• [WHAT THE EXERCISE ASKS]: Reproduce each entry exactly as written.

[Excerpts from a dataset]
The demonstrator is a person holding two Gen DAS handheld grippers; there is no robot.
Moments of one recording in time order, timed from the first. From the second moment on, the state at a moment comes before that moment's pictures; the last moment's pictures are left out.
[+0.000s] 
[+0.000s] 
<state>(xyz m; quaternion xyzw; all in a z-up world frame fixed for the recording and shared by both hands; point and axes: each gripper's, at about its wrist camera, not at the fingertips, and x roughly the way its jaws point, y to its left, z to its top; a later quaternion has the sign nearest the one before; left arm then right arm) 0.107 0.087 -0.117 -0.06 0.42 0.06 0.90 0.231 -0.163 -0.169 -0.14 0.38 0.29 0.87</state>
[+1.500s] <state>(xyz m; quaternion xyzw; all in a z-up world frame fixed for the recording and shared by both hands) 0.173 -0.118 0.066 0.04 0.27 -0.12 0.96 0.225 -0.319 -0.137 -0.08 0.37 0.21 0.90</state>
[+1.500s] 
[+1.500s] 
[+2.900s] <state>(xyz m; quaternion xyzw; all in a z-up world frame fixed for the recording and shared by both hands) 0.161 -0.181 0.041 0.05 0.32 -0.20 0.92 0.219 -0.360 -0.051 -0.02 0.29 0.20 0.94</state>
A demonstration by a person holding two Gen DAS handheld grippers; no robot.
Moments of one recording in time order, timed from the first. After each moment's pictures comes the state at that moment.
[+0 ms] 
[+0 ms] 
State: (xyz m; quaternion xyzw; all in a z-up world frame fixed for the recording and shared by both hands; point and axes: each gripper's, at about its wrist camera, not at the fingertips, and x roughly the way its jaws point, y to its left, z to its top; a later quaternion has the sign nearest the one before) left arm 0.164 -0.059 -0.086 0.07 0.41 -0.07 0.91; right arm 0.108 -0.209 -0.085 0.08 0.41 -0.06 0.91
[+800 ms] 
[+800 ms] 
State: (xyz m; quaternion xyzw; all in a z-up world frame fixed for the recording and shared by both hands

• [THE COMPLETED TASK]:
The demonstrator is a person holding two Gen DAS handheld grippers; there is no robot.
Moments of one recording in time order, timed from the first. From the second moment on, the state at a moment comes before that moment's pictures; the last moment's pictures are left out.
[+0.000s] 
[+0.000s] 
<state>(xyz m; quaternion xyzw; all in a z-up world frame fixed for the recording and shared by both hands; point and axes: each gripper's, at about its wrist camera, not at the fingertips, and x roughly the way its jaws point, y to its left, z to its top; a later quaternion has the sign nearest the one before; left arm then right arm) 0.107 0.087 -0.117 -0.06 0.42 0.06 0.90 0.231 -0.163 -0.169 -0.14 0.38 0.29 0.87</state>
[+1.500s] <state>(xyz m; quaternion xyzw; all in a z-up world frame fixed for the recording and shared by both hands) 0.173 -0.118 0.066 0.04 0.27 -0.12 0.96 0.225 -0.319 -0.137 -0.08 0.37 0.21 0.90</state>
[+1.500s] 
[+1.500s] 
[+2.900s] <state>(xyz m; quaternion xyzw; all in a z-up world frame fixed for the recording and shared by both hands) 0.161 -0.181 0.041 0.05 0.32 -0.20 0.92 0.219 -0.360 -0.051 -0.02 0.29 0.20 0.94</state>
A demonstration by a person holding two Gen DAS handheld grippers; no robot.
Moments of one recording in time order, timed from the first. After each moment's pictures comes the state at that moment.
[+0 ms] 
[+0 ms] 
State: (xyz m; quaternion xyzw; all in a z-up world frame fixed for the recording and shared by both hands; point and axes: each gripper's, at about its wrist camera, not at the fingertips, and x roughly the way its jaws point, y to its left, z to its top; a later quaternion has the sign nearest the one before) left arm 0.164 -0.059 -0.086 0.07 0.41 -0.07 0.91; right arm 0.108 -0.209 -0.085 0.08 0.41 -0.06 0.91
[+800 ms] 
[+800 ms] 
State: (xyz m; quaternion xyzw; all in a z-up world frame fixed for the recording and shared by both hands

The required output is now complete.